1. Field of the Invention
The present invention relates to a keyboard including a key matrix, a radiation emitter for each column of keys, a radiation receiver for each line of keys, means disposed at each intersection of a column and a line for deflecting the radation from the corresponding emitter to the corresponding receiver, means controlled by each key for interrupting the radiation of the corresponding emitter and means for controlling the emitters sequentially and cyclically.
With such a keyboard, alphanumeric data can be fed in manually into a word processing machine, a computer, or a terminal connected to a telecommunications network for example.

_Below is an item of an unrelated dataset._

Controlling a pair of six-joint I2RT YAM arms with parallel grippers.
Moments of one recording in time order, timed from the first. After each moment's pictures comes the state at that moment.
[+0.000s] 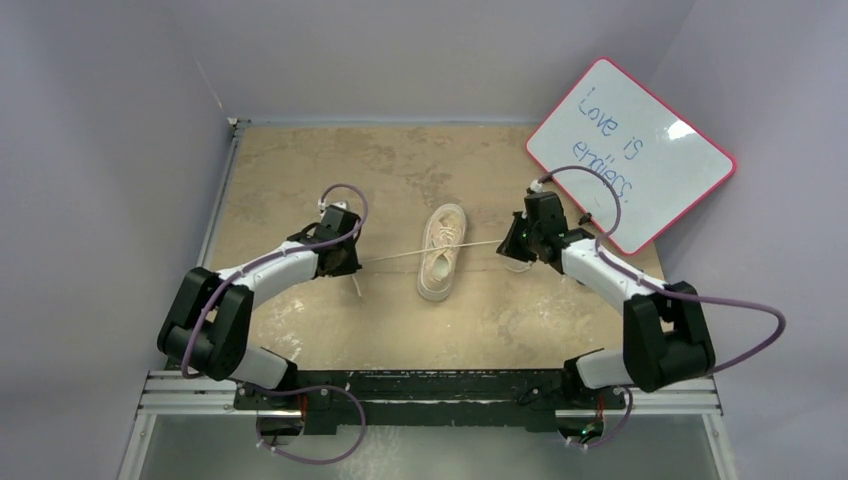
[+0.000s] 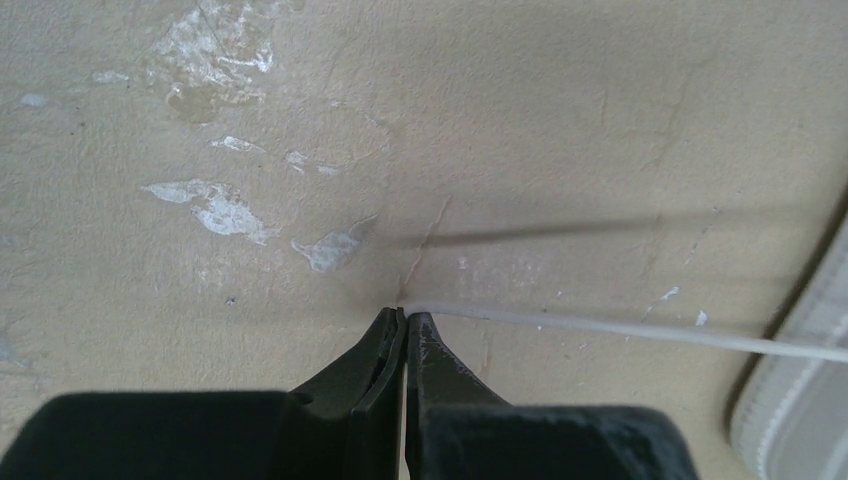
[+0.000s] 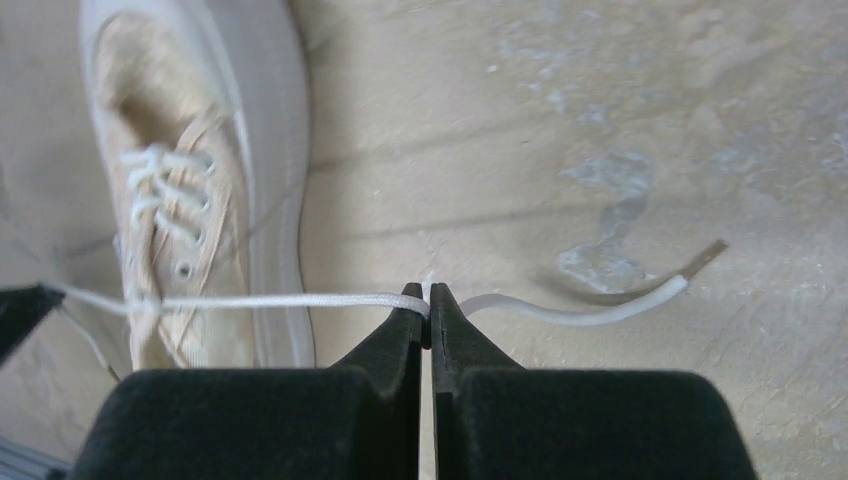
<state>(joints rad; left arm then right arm) -0.42 1.45 0.76 -0.34 -0.18 -0.56 0.33 1.36 0.76 -0.26 -0.07 0.57</state>
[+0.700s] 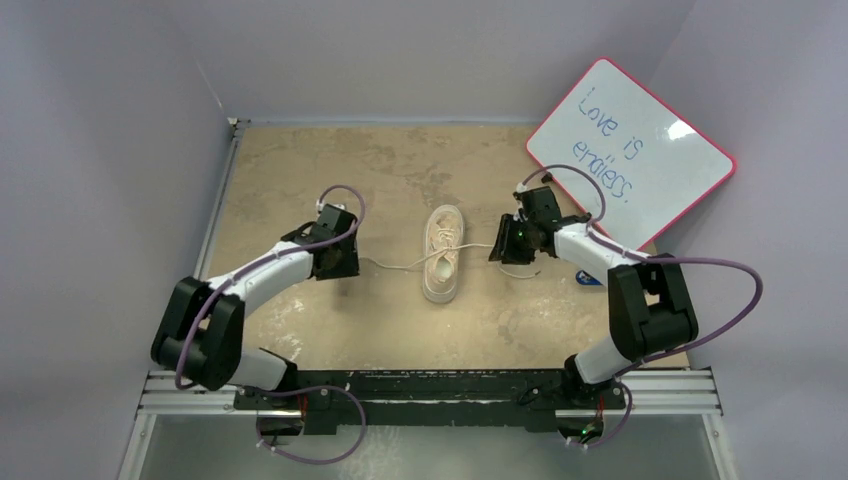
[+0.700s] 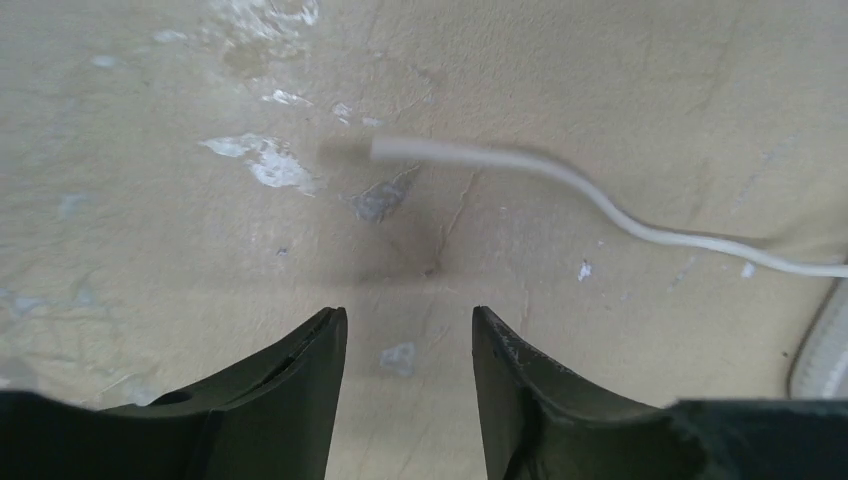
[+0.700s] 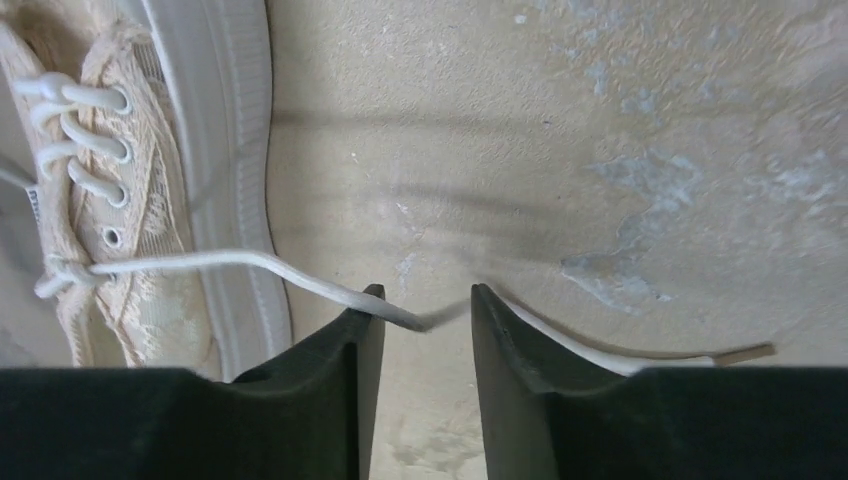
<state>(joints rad) -0.41 1.45 0.77 -0.44 -0.18 -0.51 0.27 1.55 0.85 -0.35 -0.19 0.50</state>
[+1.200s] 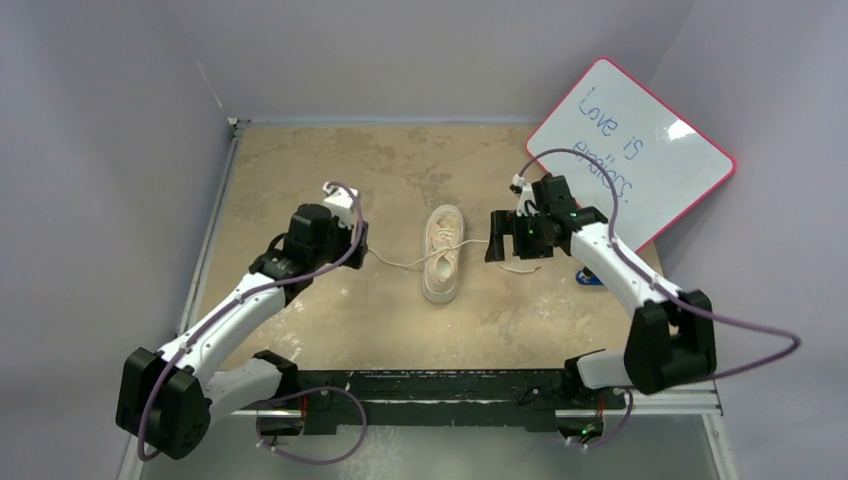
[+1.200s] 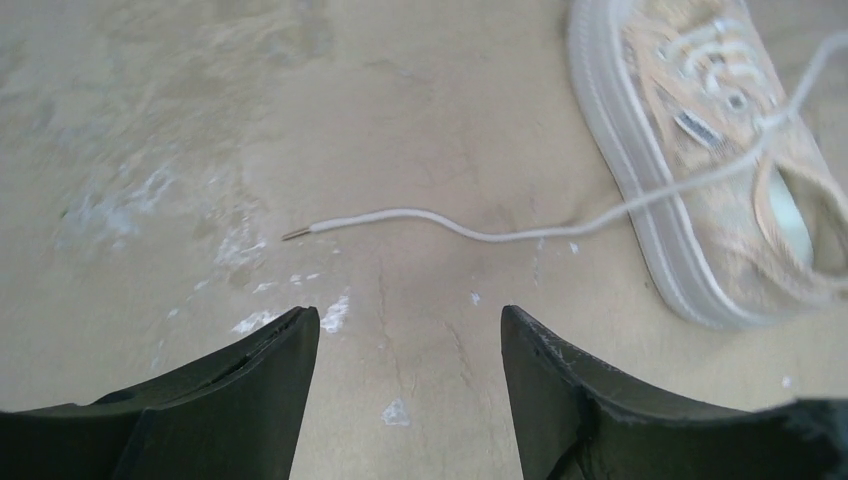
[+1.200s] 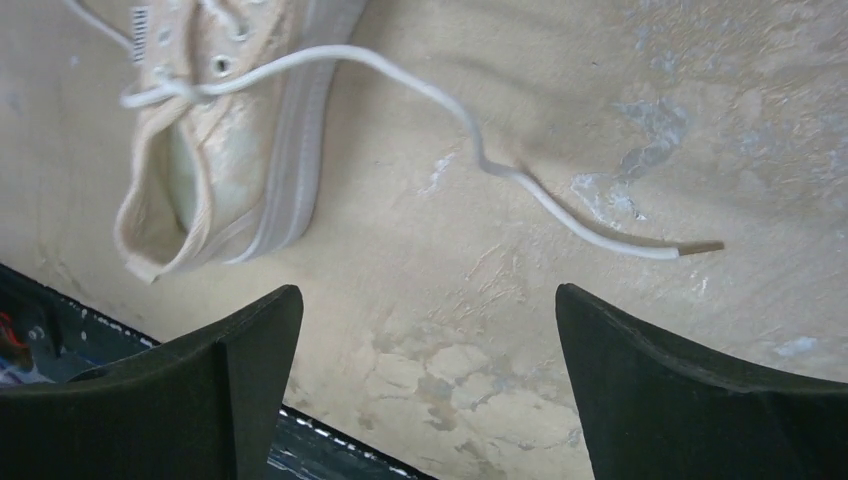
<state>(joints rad) -0.43 1.07 0.73 -0.28 -0.07 -0.16 0.27 1.43 0.99 -0.65 -0.26 0.21</state>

2. Description of the Prior Art
Such a keyboard is already known, described in U.S. Pat. No. 4,417,824. In this keyboard, the radiation considered is light radiation, each column includes a first light guide made from a transparent material having an index greater than that of air, inside which the light emitted by the corresponding emitter propagates and each line includes a second light guide made from the same material as the first guide and inside which light received by the corresponding receiver propagates. Each means for deflecting the radiation from an emitter to a receiver includes, in the first guide, or emission guide, two reflecting surfaces for causing a part of the light emitted to leave the emission guide in a direction parallel to that of the second guide and, in the reception guide, a reflecting surface for causing the light leaving the emission guide to enter. Each interruption means includes an opaque flap which is interposed between the emission guide and the reception guide for interrupting the light radiation.

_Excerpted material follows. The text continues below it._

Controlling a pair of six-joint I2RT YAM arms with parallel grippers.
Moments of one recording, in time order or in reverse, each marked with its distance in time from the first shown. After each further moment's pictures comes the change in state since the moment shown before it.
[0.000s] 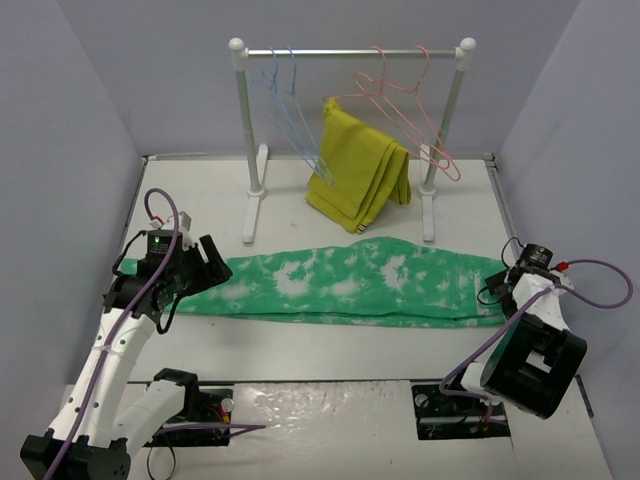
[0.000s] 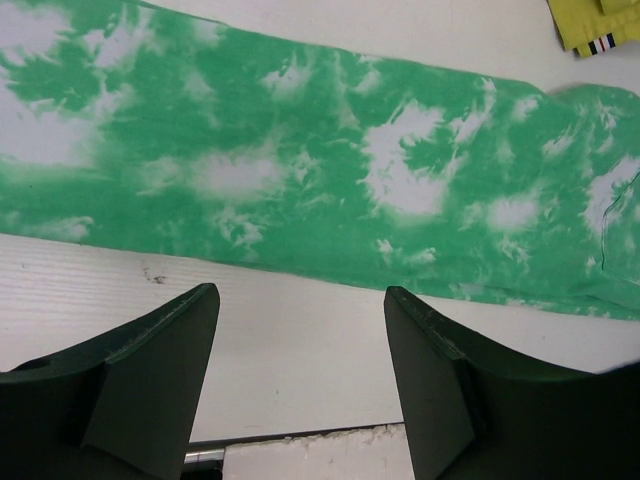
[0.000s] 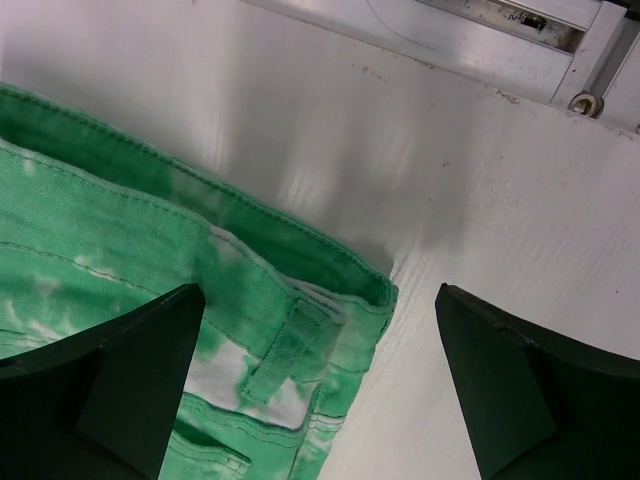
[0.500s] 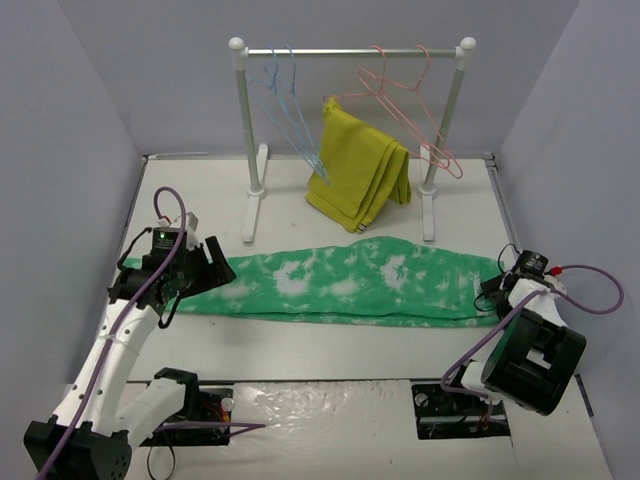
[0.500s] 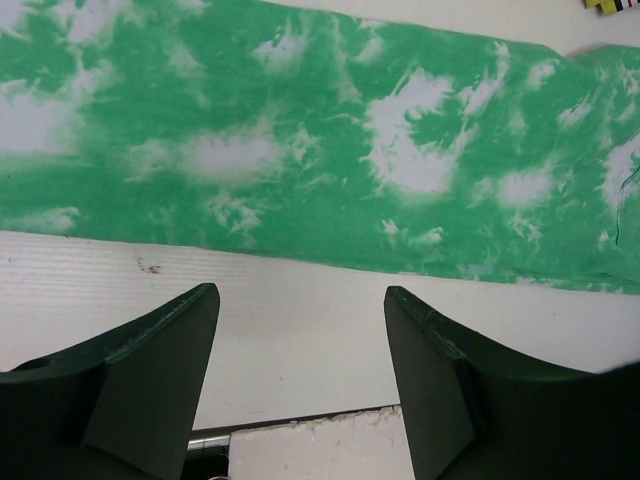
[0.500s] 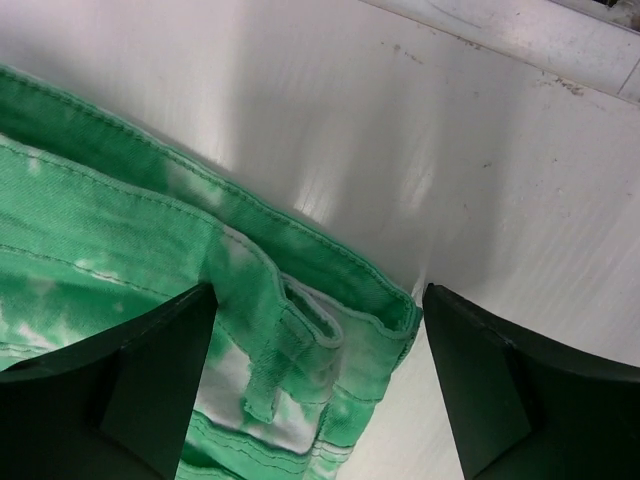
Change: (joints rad) left arm 0.000 0.049 0.000 -0.016 0.046 0.032; right arm 0.000 0.019 -0.084 0.120 -0.059 -0.005
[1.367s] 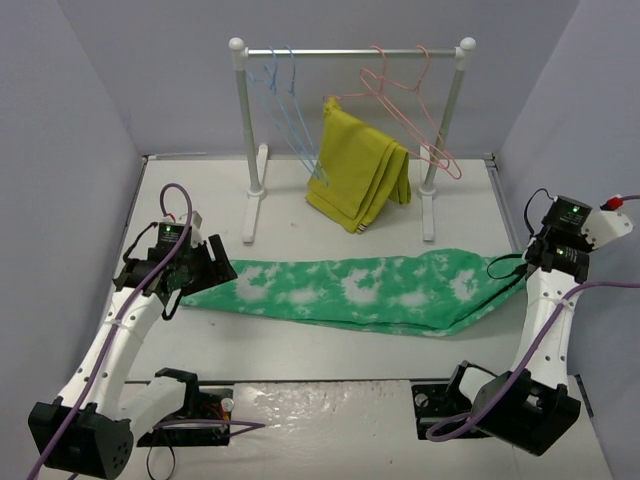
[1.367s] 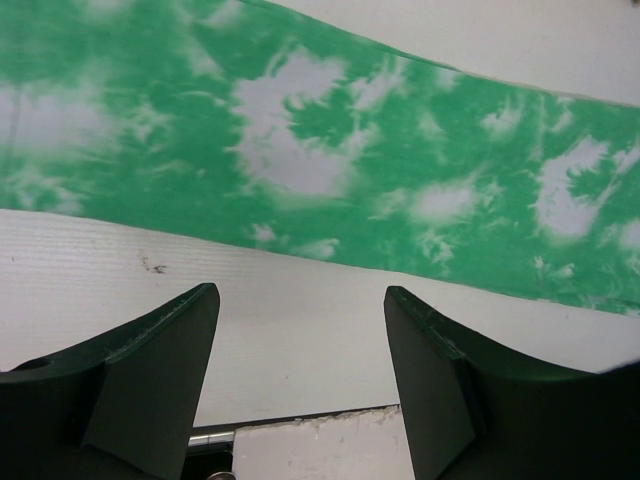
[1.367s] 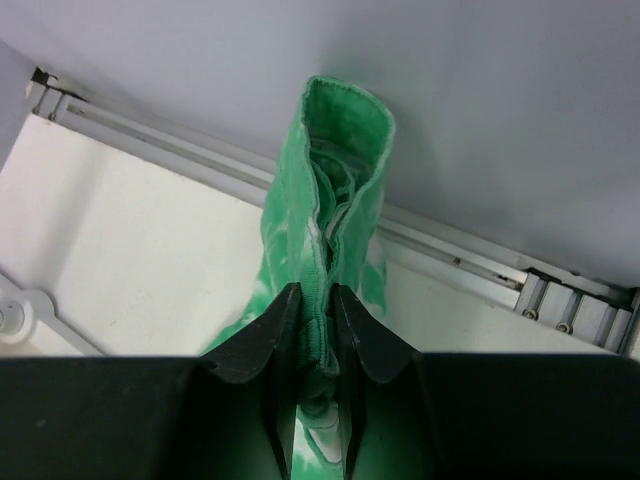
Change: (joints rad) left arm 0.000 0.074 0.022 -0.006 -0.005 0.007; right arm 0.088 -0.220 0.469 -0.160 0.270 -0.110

Such a keyboard has several drawbacks. First of all, since the transparent material used for the guides is not perfect, the light propagates therein with attenuation. In addition, in order to be deflected, the radiation from the emitter undergoes three reflections. Moreover, in order to enter then leave the emission guide this radiation must cross an air-transparent medium interface then a transparent medium-air interface. The same goes for entering then leaving the reception guide. Now, each reflection or interface passage gives rise to light energy losses. Thus, after propagation, reflections and interface crossings, the light portion emitted by an emitter which is received by a receiver is relatively small. This reduces the operating reliability of the keyboard and requires the use of powerful sources and sensitive sensors. Furthermore, the use and positioning of emission guides having a relatively complex shape increase the manufacturing costs.

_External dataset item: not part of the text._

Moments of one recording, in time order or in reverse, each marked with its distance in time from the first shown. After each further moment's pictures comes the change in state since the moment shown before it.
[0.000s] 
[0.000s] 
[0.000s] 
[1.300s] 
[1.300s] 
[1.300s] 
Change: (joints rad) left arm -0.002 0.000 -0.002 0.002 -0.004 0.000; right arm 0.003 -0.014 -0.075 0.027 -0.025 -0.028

The European application No. 0 151 022 describes a matrix keyboard including a light emitter per column and a receiver per line and means for controlling the emitters sequentially and cyclically. In this keyboard, the light propagates in air, inside hollow and rectilinear channels corresponding to the columns and to the lines. Such a keyboard has then none of the above drawbacks. However, since the light propagates in a straight line, and since the columns are substantially perpendicular to the lines, it is not possible to use, as in U.S. Pat. No. 4,417,824, keys each controlling a single opaque flap. In fact, in the absence of means for deflecting the light radiation from the emitters towards the receivers, no receiver ever receives light from an emitter. Thus, in this keyboard, keys are used which each control the positioning, at the intersection of a column and a line, of means for deflecting the light radiation from the corresponding emitter to the corresponding receiver. These deflection means are, in this case, formed by a reflecting surface slanted with respect to the propagation direction of the light in the column, so as to deflect a part of the light emitted through an angle of substantially 90.degree., in the direction of the line. So that the pressing of the key does not prevent light from passing through the channels, either a totally reflecting surface is used controlled by the key for insertion in a part only of the section of the propagation channel, or a semireflecting surface is used controlled by the key for insertion in the whole of the section of the propagation channel. In both cases, even if a key is pressed, it does not completely prevent light from passing, which means that keys pressed downstream, in the direction of propagation of the radiation, in the same column, or keys pressed upstream, in the same line, can be recognized.
A keyboard such as the one which has just been described, although it does not have the defects inherent in keyboards using light guides made from a transparent material having an index greater than that of air, has however other drawbacks. First of all, each of the keys, since it controls the positioning of a mobile reflectign surface whose slope angle must remain strictly constant, is mechanically more complicated than a key which controls the positioning of an opaque flap whose slope angle is not critical. Moreover, although the pressing of the key does not cause cancellation of the light downstream of this key, it causes attenuation thereof in relatively high proportions. This reduces the operating reliability of the keyboard and leads then also to the use of powerful sources and sensitive sensors.
The aim of the present invention is to overcome the preceding drawbacks.